# Buswell's critique of Van Til's Christian Apologetics



## Wayne (Jun 29, 2011)

Trying to keep the hungry hordes happy with new things to read, here's some historical apologetics: 

Buswell – Van Til Exchange (1937) « - The Continuing Story -

In 1937, Cornelius Van Til sent a pre-publication copy of his work on Christian Apologetics to J. Oliver Buswell with a request for his review. The book was later published in 1939 by the Theological Seminary of the Reformed Episcopal Church. At 113 pages in length, the published version was slightly shorter than the version supplied to Buswell.
Dr. Buswell read the book and wrote an initial reply. Van Til then responded to that letter, and finally, Buswell replied with the substance of his critique of Van Til’s work. What is still unclear all these years later is how it was that the three letters were then gathered together, transcribed and reproduced. It is at least clear that the correspondence was distributed to a wider audience, since the same compilation, on 8.5″ x 14″ paper, is found in several different collections here at the PCA Historical Center.
The first two letters are reproduced in the post linked above, along with the first portion of the third letter. To do justice to the real substance of Buswell’s critique, as it appears attached to the third and final letter, really demands inclusion of the referenced portions of Van Til’s book. That will take some work, but perhaps by the end of the summer. Or if someone wants a summer project . . .

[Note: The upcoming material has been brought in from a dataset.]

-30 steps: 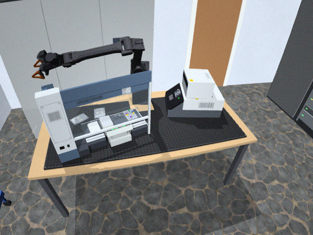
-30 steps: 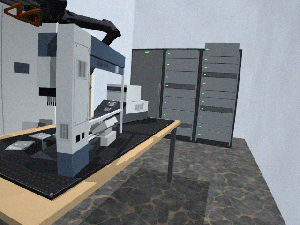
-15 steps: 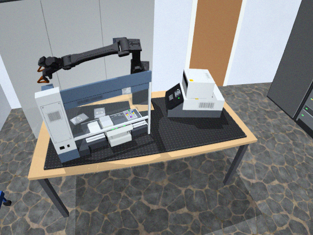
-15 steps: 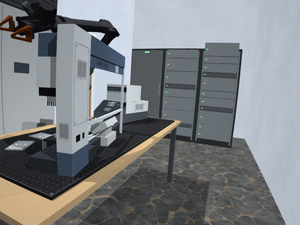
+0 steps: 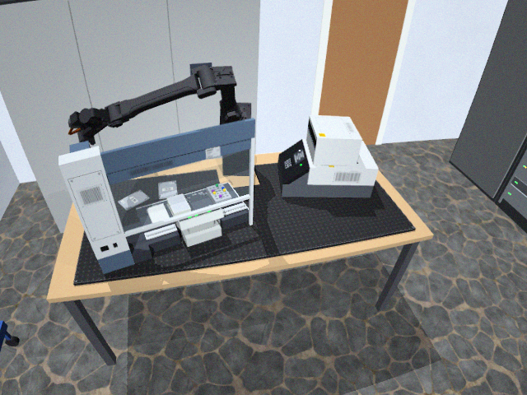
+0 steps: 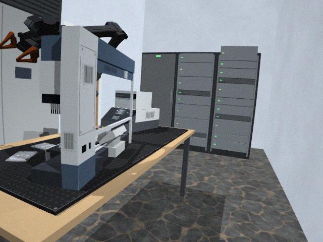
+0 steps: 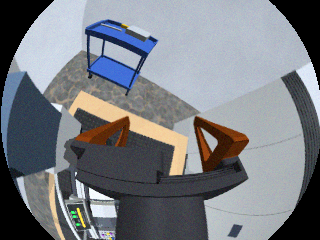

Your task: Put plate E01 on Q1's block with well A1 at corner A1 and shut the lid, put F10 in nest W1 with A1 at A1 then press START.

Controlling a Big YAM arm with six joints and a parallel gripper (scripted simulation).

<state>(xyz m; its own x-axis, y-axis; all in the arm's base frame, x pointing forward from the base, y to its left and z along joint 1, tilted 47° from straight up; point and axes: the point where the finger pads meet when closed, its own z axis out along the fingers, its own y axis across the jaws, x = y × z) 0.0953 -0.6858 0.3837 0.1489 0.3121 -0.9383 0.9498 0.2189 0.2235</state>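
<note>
My gripper is now 41 cm above the white 96-well PCR plate, 30 cm to the right of it and 6 cm short of it. Also, from my hand: blue gantry beam (45 cm to the left, 22 cm ahead, 4 cm above); then clear side panel (44 cm to the left, 22 cm ahead, 15 cm below); then white tower (26 cm ahead, 20 cm below, 9 cm to the left).
</note>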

[There was a later Buswell-Van Til exchange in 1948, and I will plan to post that in the near future.]


----------



## Steve Curtis (Jun 29, 2011)

Interesting! I look forward to reading the full critique (but, alas, no.... I cannot afford another summer project!) Still, the exchange thus far has piqued my interest.


----------



## MW (Jun 29, 2011)

Wayne, thanks for the good work. The main lines of criticism and response are already appearing at this early date.

Some kind of interaction had obviously taken place on "last Monday evening," which set the correspondence in motion. I wonder what took place.


----------



## Wayne (Jun 29, 2011)

> Some kind of interaction had obviously taken place on "last Monday evening," which set the correspondence in motion.
> I wonder what took place.



We may never know. However, with that hint in mind, I can review the very limited amount of CVT correspondence among the Buswell Papers, 
and conversely, someone in Philadelphia could look through Van Til's Papers at Westminster. Not sure it's worth that effort, and finding an answer to
that question is really a shot in the dark, but you never know.


----------



## Wayne (Jun 30, 2011)

I've just posted the final part of that Buswell-Van Til exchange. Posted is the substance of Buswell's critique of Van Til's book on Christian Apologetics.

The Heart of Buswell’s Critique « - The Continuing Story -


----------



## Philip (Jun 30, 2011)

> The book was later published in 1939 by the Theological Seminary of the Reformed Episcopal Church.



Any reason why it was published by the REC?


----------



## Douglas P. (Jun 30, 2011)

This is great, thanks for sharing!

My one overwhelming point of agreement with Dr. Buswell:



> (4) Several of your terms I wish might be more specifically defined.




I love Van Til's response to # 2:



> If Dr. Machen has shown that the resurrection of Christ is an historical occurrence he has done an inestimable piece of service. But if then the pragmatist philosopher comes along and says that that is an interesting item in this strange world but that it has no universal significance, the factual discussion is in itself for that man quite fruitless unless it is supplemented by or preceded by a discussion of the philosophy of fact.



It is this exact point which in my experience has opened the most eyes on the problem of evidentialism.


----------



## Wayne (Jun 30, 2011)

Philip:

I don't know why the Reformed Episcopal seminary was the publisher of that volume. I do know that the REC used to be much more Reformed and that even in the 1970s there was a good relationship between Westminster and the REC seminary there in Philadelphia. I drove over there once for a book sale and it was an impressive campus. 

I presume that their seminary had the ability and perhaps such interest in using the work as to warrant publishing it. Westminster at that point in time would not have had the financial ability, I don't think.


----------